If you are passing the returned files from glob to globfilter or globmatch,
it is important to ensure directory paths have trailing slashes as these functions have no way of telling the path is a
directory otherwise (except when REALPATH is enabled). If you have REALPATH
enabled, ensuring the files have trailing slashes can still save you a call to os.path.isdir as
REALPATH resorts to calling it if there is no trailing slash.

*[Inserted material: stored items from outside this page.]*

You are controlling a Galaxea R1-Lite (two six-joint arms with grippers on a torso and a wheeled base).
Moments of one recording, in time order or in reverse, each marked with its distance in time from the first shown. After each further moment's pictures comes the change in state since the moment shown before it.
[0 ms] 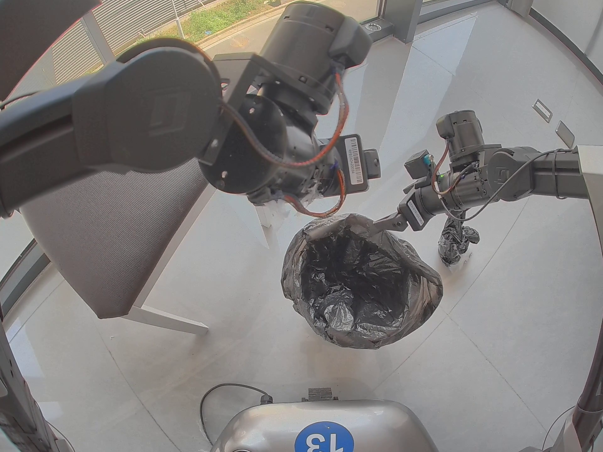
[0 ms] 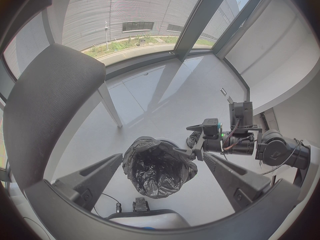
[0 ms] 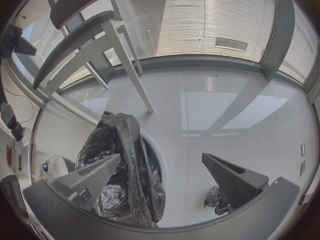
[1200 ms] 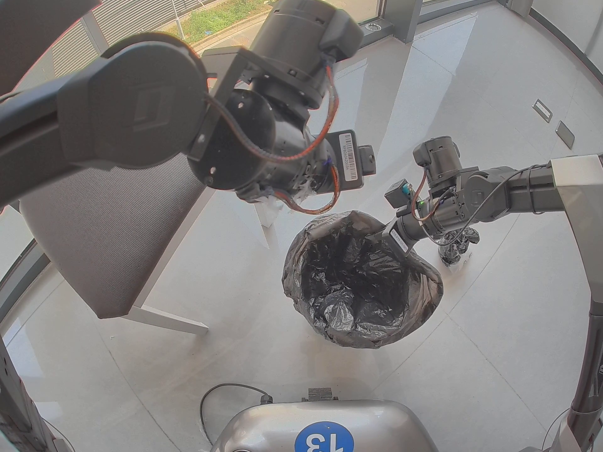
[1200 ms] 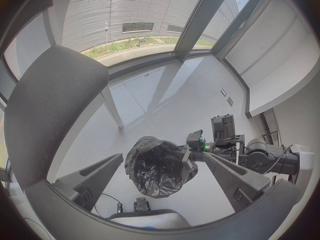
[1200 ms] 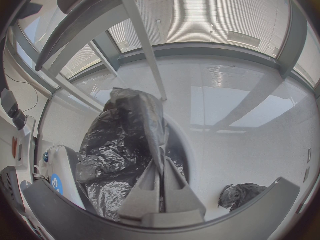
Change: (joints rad) left arm 0.003 -0.021 0.015 -0.001 0.001 0.006; right arm 0.044 0.075 0.030 -0.009 -0.001 -0.036
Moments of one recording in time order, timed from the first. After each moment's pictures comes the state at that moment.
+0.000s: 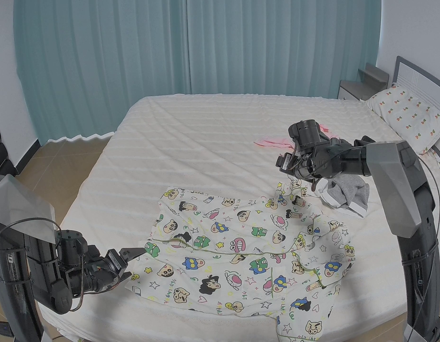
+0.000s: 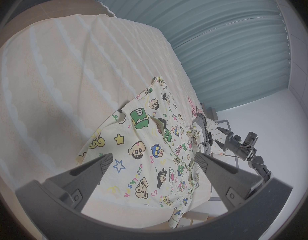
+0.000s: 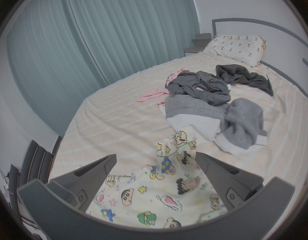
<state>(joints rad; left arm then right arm) -0.09 2.25 -0.12 -1.55 -0.41 -0.94 0.36 2.48 -2.00 0.21 -0.32 0.55</state>
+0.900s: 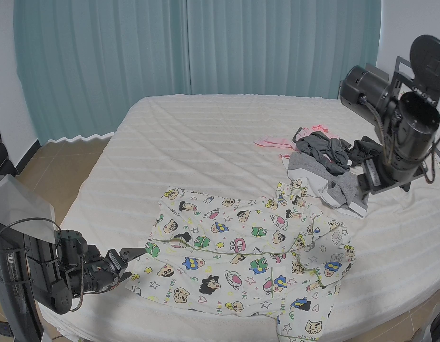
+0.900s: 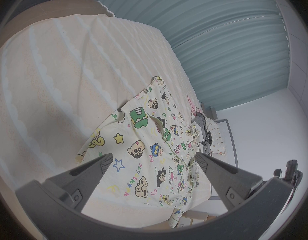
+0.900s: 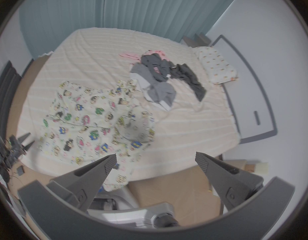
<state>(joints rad) -0.09 2.25 -0.11 -1.55 -0.41 -0.93 0.65 1.86 -2.00 1.54 -0.67 0.64</state>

>>> from wcmatch import glob
>>> glob.glob('*', flags=glob.MARK)
['appveyor.yml', 'base.patch', 'basematch.diff', 'docs/', 'LICENSE.md', 'MANIFEST.in', 'mkdocs.yml', 'README.md', 'requirements/', 'setup.cfg', 'setup.py', 'tests/', 'tools/', 'tox.ini', 'wcmatch/']
>>> glob.glob('*')
['appveyor.yml', 'base.patch', 'basematch.diff', 'docs', 'LICENSE.md', 'MANIFEST.in', 'mkdocs.yml', 'README.md', 'requirements', 'setup.cfg', 'setup.py', 'tests', 'tools', 'tox.ini', 'wcmatch']
glob.MATCHBASE, glob.X
MATCHBASE, when a pattern has no slashes in it, will cause glob and iglob to seek for
any file anywhere in the tree with a matching basename. When enabled for globfilter and
globmatch, any path whose basename matches. MATCHBASE is sensitive to files and directories that
start with . and will not match such files and directories if DOTGLOB is not enabled.

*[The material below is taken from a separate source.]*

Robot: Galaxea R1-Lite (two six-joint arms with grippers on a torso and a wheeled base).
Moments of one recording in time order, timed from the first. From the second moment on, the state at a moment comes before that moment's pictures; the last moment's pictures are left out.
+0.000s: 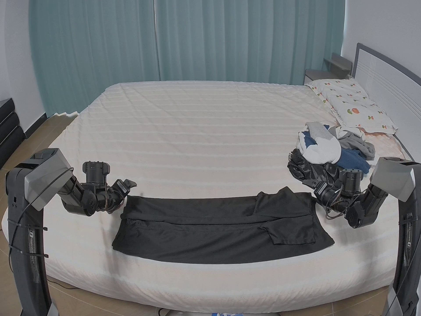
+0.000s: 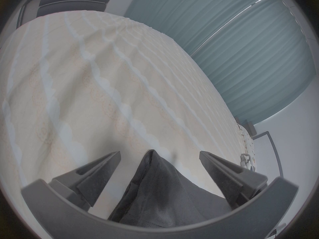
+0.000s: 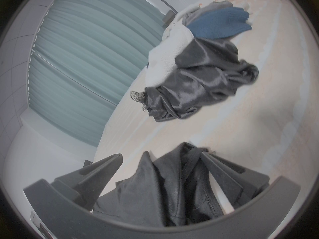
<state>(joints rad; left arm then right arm) 0.01 2.44 -1.18 -0.62 -0.14 -0.81 -0.01 2.47 -0.96 -1.08 0.24 0.82</state>
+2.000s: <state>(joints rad) 0.01 2.30 -0.87 -0.62 -0.21 -0.43 0.03 2.34 -0.84 -1.09 0.25 0.82</state>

>>> from wcmatch import glob
>>> glob.glob('*.txt', flags=glob.MATCHBASE)
['docs/src/dictionary/en-custom.txt', 'docs/src/markdown/_snippets/abbr.txt', 'docs/src/markdown/_snippets/links.txt', 'docs/src/markdown/_snippets/posix.txt', 'docs/src/markdown/_snippets/refs.txt', 'requirements/docs.txt', 'requirements/lint.txt', 'requirements/setup.txt', 'requirements/test.txt', 'requirements/tools.txt']
glob.NODIR, glob.O
NODIR will cause glob, iglob, globmatch, and globfilter to return only matched files.

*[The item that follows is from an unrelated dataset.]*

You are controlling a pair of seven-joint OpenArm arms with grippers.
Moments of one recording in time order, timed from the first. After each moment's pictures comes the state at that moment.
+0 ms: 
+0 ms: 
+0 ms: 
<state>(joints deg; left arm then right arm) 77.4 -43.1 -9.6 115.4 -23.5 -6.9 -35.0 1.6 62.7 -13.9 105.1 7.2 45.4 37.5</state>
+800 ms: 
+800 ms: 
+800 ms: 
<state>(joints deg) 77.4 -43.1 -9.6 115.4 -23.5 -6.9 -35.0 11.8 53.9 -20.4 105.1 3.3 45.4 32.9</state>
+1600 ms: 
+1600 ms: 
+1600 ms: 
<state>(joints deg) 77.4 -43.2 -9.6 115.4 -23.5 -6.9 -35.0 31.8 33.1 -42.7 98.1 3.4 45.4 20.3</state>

>>> from wcmatch import glob
>>> glob.glob('*', flags=glob.NODIR)
['appveyor.yml', 'LICENSE.md', 'MANIFEST.in', 'mkdocs.yml', 'README.md', 'setup.cfg', 'setup.py', 'spell.log', 'tox.ini']
>>> glob.glob('*')
['appveyor.yml', 'docs', 'LICENSE.md', 'MANIFEST.in', 'mkdocs.yml', 'README.md', 'requirements', 'setup.cfg', 'setup.py', 'spell.log', 'tests', 'tools', 'tox.ini', 'wcmatch']
glob.FORCEWIN, glob.W
FORCEWIN will force Windows path and case logic to be used on Linux/Unix systems. It will also cause slashes to be
normalized and Windows drive syntax to be handled special. This is great if you need to match Windows specific paths on
a Linux/Unix system. This will only work on commands that do not access the file system: translate,
globmatch, globfilter, etc. These flags will not work with glob
or iglob. It also will not work when using the REALPATH flag with things like
globmatch and globfilter.
If FORCEWIN is used along side FORCEUNIX, both will be ignored.
glob.FORCEUNIX, glob.U
FORCEUNIX will force Linux/Unix path and case logic to be used on Windows systems. This is great if you need to match
Linux/Unix specific paths on a Windows system. This will only work on commands that do not access the file system:
translate, globmatch, globfilter, etc. These flags will not
work with glob or iglob. It also will not work when using the REALPATH
flag with things like globmatch and globfilter.
When using FORCEUNIX, the paths are assumed to be case sensitive, but you can use IGNORECASE to
use case insensitivity.
If FORCEUNIX is used along side FORCEWIN, both will be ignored.